Швырнув очки в ящик стола (он в стекла их ничего не видел), Пугачев с напряжением всматривался в мудреную пропись Шванвича. Раздувая ноздри, долго посапывал и морщил лоб. Затем взял перо и, поглядывая на бисер букв, стал писать каракульки. Рука, ловко владевшая саблей, с трудом держала мягкое гусиное перо... Дверь скрипнула, он бросил перо и поднял голову. Перед ним, покашливая в горсть, стоял Максим Шигаев.
– Слышь-ка, Максим Григорьич! – сказал Пугачев, прикрывая широкой ладонью бумагу. – За этими хлопцами – Шваныч да другой с ним – треба покрепче досмотр держать.
– Да ведь их, офицеров-то, много понахватано, батюшка Петр Федорыч, их без малого дюжина теперь у нас. Конечно – дворяне! За ними глаз да глаз!
– Мне желательно не в ком ином прочем, а в Шваныче увериться, – прервал его Пугачев. – Он иностранным обучен и нам горазд надобен. Ежели по молодости лет будет в нем шатание, ну так и одернуть можно, чтобы опять к нашей дорожке потянул. Смекаешь? Шваныч, я чаю, человек хоть и молодой, а кубыть надежный. Я чаю, Шваныч назад глядеть не станет. Его отец от вышнего начальства обиженный, а по отцу – обижен и сын. Смекаешь, что к чему? Алешка Орлов, граф, отца-то изобидел, отец-то харю Орлову, графу, порубил палашом, из-за княгини одной перетырка вышла у них. Она и того и другого приголубливала, а собой такая – взглянешь, закачаешься, одно слово – фрухт, – с легкостью, даже с оттенком удовольствия плел измышленье Пугачев. – И вот сдается мне, Максим Григорьевич, что хлопец не больно-то правителями довольный, а скорее всего нашу руку станет держать. Глаза у него дерзкие, и как сказывал он мне про обиду, аж затрясся весь. Ты как полагаешь?
Житейски опытный Шигаев не мог не согласиться с доводами Пугачева, но в его душе гнездилось врожденное предубеждение к дворянству, и, мазнув концами пальцев по надвое расчесанной бороде, он уклончиво ответил:
– Время укажет, батюшка Петр Федорыч. Правда, что он не сам пришел к нам, а привели его... Ну да ведь своевольных-то дорожек ихнему брату, дворянам, к нам и нетути... Да еще надобно дознаться: богаты его родители алибо малосильны; родовитые господа алибо захудалые какие обсевки в поле?

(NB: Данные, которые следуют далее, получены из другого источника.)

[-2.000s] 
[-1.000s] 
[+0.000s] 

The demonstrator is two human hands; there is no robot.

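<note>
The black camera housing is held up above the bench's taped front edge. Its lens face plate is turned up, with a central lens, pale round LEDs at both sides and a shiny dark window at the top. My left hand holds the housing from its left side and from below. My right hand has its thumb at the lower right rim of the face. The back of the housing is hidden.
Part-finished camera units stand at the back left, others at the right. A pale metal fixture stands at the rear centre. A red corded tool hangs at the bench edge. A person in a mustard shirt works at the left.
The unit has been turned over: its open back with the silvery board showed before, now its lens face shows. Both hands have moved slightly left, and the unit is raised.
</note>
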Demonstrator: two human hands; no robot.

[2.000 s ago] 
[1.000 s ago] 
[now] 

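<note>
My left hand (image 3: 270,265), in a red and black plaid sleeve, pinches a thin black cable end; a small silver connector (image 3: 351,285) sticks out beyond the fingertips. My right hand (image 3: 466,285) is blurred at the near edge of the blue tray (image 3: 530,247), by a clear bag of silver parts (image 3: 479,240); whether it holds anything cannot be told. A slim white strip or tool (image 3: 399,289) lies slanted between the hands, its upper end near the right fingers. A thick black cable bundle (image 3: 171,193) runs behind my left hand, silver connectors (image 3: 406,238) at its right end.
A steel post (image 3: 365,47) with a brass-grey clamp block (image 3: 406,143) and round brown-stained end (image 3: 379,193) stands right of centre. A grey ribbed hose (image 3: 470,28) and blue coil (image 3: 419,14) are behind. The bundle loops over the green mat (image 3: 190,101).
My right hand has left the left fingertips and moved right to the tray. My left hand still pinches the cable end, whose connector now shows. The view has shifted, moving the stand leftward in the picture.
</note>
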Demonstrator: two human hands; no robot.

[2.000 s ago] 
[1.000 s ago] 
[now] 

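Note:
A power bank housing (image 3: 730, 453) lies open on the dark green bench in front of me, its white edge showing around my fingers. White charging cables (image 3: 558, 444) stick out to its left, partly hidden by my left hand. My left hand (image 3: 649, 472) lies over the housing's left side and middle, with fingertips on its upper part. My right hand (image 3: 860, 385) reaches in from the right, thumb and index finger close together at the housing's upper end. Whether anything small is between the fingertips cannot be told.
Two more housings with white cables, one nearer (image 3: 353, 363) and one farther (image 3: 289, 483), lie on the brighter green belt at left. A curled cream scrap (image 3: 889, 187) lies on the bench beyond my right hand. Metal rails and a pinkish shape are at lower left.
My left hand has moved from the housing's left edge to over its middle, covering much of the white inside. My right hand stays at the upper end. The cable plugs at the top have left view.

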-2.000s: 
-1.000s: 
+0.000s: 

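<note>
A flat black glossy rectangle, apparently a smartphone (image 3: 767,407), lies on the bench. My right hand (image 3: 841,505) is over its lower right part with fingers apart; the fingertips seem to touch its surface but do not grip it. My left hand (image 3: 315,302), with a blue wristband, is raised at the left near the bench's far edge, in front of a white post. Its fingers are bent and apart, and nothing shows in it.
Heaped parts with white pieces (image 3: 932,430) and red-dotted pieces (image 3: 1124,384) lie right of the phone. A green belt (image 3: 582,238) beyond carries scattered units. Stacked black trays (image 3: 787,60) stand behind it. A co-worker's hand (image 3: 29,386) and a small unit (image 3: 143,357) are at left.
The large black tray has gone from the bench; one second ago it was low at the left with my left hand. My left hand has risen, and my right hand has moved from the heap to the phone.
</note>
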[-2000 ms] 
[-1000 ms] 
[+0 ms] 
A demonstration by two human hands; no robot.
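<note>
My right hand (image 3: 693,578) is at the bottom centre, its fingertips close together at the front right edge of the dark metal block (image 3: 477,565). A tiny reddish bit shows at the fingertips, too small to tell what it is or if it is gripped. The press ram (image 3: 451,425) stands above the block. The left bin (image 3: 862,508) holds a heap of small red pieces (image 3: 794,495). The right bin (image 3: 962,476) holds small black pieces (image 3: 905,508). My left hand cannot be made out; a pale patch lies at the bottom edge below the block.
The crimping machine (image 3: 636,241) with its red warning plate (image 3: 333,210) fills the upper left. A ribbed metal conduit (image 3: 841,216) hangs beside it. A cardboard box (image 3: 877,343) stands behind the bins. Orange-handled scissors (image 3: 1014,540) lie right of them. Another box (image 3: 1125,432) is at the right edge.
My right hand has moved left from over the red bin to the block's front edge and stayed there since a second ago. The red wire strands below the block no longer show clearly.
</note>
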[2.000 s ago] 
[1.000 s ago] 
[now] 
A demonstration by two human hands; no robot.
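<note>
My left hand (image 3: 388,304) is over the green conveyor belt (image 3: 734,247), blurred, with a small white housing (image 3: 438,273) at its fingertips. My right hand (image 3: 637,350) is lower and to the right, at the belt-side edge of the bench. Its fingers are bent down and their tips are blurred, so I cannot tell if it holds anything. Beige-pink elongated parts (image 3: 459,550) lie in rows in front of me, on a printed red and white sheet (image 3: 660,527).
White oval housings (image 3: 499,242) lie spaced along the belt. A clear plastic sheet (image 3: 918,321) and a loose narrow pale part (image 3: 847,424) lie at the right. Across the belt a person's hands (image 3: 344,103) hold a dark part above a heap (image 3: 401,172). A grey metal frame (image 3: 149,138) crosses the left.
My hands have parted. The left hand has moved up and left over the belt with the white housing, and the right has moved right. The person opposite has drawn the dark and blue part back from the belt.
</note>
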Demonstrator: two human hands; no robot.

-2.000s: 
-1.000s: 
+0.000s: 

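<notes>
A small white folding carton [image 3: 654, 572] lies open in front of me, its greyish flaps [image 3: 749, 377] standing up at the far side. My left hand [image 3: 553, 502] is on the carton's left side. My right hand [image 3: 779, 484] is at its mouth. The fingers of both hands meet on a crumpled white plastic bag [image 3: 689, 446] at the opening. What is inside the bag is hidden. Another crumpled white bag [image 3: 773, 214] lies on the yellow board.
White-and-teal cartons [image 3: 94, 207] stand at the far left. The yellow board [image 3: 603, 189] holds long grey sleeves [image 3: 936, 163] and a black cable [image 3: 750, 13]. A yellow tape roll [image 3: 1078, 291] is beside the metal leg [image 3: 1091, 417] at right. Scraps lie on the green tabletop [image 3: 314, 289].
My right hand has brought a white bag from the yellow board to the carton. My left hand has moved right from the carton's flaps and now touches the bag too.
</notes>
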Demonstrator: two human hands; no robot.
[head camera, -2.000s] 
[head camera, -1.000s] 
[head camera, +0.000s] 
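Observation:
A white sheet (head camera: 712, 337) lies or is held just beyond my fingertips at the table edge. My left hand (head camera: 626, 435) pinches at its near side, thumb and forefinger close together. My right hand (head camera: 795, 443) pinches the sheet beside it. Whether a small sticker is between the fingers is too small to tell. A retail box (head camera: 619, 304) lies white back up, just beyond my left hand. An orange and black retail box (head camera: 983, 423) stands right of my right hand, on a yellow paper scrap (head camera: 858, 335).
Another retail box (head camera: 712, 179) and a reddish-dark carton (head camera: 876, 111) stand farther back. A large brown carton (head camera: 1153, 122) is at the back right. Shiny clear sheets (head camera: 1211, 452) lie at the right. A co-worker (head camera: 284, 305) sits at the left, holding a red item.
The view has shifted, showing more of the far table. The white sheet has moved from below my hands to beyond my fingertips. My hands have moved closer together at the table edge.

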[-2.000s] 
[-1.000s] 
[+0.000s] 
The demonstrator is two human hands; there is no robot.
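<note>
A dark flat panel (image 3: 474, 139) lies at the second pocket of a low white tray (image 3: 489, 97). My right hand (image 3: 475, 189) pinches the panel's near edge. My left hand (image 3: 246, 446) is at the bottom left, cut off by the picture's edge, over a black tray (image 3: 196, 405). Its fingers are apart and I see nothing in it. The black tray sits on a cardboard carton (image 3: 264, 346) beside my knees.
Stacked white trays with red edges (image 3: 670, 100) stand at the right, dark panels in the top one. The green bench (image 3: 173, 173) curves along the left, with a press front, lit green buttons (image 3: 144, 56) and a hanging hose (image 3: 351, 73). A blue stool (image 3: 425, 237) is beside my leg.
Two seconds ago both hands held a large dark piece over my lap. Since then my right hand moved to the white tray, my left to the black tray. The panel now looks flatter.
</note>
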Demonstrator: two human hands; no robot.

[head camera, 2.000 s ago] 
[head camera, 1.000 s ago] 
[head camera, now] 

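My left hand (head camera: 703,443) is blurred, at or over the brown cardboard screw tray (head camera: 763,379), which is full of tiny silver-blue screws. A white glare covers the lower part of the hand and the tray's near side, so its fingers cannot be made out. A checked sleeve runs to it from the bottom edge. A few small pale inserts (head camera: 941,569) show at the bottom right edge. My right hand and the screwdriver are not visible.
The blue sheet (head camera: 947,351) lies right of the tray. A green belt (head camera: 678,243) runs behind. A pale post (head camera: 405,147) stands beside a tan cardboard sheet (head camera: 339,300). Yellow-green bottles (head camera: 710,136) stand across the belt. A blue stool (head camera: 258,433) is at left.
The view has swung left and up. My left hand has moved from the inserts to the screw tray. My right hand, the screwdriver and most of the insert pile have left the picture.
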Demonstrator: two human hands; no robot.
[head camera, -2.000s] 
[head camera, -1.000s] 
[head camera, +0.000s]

– Бедные его родители, самые бедные! Он сам так толковал... – поднял голос Пугачев; ему очень хотелось склонить упорного и подозрительного Шигаева на сторону Шванвича. – Одним словом, Григорьич, недельки через две ты отрепортуешь мне о нем... Ты что, по делу?
– По делу, Петр Федорыч. Наши патрули «язычка» сграбастали. Схваченный показал, что-де полковник Чернышев с Сорочинской подступает, а оттуда в Татищеву-де ладит идтить, а опосля и в Оренбург.
– Это который Чернышев?
– А он симбирский комендант, его отрядил казанский губернатор идтить походом по Сакмарской линии к Оренбургу. Рейнсдорпа вызволять.
– Чернышева до Оренбурга допущать не можно, Григорьич.
– Да уж постараемся...
– Ежели сила не берет, хитростью надо обмануть.